• [TASK DESCRIPTION] Give back all of the data exactly.
----
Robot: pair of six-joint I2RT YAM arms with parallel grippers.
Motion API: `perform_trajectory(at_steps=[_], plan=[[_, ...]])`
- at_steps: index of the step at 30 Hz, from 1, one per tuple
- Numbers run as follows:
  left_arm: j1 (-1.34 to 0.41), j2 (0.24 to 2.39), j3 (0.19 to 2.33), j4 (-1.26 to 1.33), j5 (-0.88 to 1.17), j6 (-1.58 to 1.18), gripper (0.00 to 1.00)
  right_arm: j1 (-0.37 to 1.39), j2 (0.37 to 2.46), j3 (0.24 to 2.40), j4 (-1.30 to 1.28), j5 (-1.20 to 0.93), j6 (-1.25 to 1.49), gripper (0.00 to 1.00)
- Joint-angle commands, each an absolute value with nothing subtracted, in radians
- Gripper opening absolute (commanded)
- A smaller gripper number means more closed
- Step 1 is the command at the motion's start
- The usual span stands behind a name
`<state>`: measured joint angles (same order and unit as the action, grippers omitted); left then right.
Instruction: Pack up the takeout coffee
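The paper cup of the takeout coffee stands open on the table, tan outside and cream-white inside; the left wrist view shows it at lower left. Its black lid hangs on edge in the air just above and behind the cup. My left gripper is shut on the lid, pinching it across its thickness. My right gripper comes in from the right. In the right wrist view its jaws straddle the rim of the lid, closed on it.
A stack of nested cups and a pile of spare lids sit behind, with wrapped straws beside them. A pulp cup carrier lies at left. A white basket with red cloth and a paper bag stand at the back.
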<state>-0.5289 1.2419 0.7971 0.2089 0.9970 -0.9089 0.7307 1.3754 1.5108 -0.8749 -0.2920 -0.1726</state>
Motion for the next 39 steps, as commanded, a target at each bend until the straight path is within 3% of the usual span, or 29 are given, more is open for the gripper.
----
• [COMPLETED EXERCISE]
Robot: pair of six-joint I2RT YAM arms with parallel grippers.
Motion API: `perform_trajectory(at_steps=[_], plan=[[_, ...]])`
- at_steps: index of the step at 30 Hz, from 1, one per tuple
- Numbers run as follows:
  left_arm: j1 (-1.34 to 0.41), j2 (0.24 to 2.39), j3 (0.19 to 2.33), j4 (-1.26 to 1.33), j5 (-0.88 to 1.17), j6 (-1.58 to 1.18), gripper (0.00 to 1.00)
  right_arm: j1 (-0.37 to 1.39), j2 (0.37 to 2.46), j3 (0.24 to 2.40), j4 (-1.30 to 1.28), j5 (-1.20 to 0.93), j6 (-1.25 to 1.49), gripper (0.00 to 1.00)
- Joint-angle commands, each an absolute value with nothing subtracted, in radians
- Gripper opening absolute (commanded)
- A smaller gripper number means more closed
- Step 1 is the command at the motion's start
- The usual span stands behind a name
`<state>`: measured joint angles (same order and unit as the action, grippers omitted); left then right.
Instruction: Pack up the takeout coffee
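The paper cup of the takeout coffee stands open on the table, tan outside and cream-white inside; the left wrist view shows it at lower left. Its black lid hangs on edge in the air just above and behind the cup. My left gripper is shut on the lid, pinching it across its thickness. My right gripper comes in from the right. In the right wrist view its jaws straddle the rim of the lid, closed on it.
A stack of nested cups and a pile of spare lids sit behind, with wrapped straws beside them. A pulp cup carrier lies at left. A white basket with red cloth and a paper bag stand at the back.
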<state>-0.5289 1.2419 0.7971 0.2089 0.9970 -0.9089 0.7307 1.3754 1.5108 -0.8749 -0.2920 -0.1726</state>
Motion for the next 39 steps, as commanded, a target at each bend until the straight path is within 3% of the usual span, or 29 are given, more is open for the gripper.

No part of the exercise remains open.